■ **Your instructions**
Exactly the lines from the one holding "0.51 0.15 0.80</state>" to the end of the listing, both ends included, make up the expected answer.

________

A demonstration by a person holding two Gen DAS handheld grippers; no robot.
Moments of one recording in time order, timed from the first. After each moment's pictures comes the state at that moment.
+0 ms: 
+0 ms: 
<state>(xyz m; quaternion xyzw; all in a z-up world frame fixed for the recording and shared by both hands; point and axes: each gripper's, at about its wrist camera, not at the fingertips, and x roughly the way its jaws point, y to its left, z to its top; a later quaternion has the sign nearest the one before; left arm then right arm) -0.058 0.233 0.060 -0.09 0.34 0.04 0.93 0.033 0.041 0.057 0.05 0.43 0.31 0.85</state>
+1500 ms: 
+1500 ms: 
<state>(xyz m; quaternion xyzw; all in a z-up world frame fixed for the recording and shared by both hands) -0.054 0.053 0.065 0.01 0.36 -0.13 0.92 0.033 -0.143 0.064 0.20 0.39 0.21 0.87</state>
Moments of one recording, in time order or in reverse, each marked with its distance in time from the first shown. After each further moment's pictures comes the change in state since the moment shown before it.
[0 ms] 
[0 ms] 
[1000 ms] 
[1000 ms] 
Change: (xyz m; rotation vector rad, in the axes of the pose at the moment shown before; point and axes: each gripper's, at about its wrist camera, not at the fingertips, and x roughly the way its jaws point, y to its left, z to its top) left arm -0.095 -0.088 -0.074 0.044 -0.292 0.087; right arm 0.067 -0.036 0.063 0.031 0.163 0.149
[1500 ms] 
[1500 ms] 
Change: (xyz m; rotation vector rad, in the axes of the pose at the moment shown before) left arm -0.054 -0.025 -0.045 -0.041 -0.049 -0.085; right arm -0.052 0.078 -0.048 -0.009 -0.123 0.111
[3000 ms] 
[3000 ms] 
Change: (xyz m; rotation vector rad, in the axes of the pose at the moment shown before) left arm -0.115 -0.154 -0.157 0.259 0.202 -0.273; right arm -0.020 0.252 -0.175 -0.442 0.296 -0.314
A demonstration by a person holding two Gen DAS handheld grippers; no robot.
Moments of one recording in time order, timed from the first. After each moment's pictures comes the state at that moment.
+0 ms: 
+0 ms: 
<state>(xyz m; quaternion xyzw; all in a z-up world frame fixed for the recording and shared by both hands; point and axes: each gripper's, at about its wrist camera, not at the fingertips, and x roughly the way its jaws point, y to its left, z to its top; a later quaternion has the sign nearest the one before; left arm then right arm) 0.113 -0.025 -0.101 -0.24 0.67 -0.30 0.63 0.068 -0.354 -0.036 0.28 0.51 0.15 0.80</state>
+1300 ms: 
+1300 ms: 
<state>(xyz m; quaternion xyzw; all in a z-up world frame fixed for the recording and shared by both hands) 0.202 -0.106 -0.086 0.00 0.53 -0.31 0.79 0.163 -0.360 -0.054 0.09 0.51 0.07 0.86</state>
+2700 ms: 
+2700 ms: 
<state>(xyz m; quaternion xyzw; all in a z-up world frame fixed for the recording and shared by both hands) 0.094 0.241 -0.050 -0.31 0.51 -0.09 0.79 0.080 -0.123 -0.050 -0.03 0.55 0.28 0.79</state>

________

■ **Answer space**
<state>(xyz m; quaternion xyzw; all in a z-up world frame fixed for the recording and shared by both hands; point and axes: each gripper's, at about its wrist camera, not at the fingertips, and x roughly the way its jaws point, y to its left, z to its top; a later quaternion has the sign nearest the one before; left arm then right arm) 0.113 -0.025 -0.101 -0.24 0.67 -0.30 0.63 0.068 -0.354 -0.036 0.28 0.51 0.15 0.80</state>
+1300 ms: 
+1300 ms: 
<state>(xyz m; quaternion xyzw; all in a z-up world frame fixed for the recording and shared by both hands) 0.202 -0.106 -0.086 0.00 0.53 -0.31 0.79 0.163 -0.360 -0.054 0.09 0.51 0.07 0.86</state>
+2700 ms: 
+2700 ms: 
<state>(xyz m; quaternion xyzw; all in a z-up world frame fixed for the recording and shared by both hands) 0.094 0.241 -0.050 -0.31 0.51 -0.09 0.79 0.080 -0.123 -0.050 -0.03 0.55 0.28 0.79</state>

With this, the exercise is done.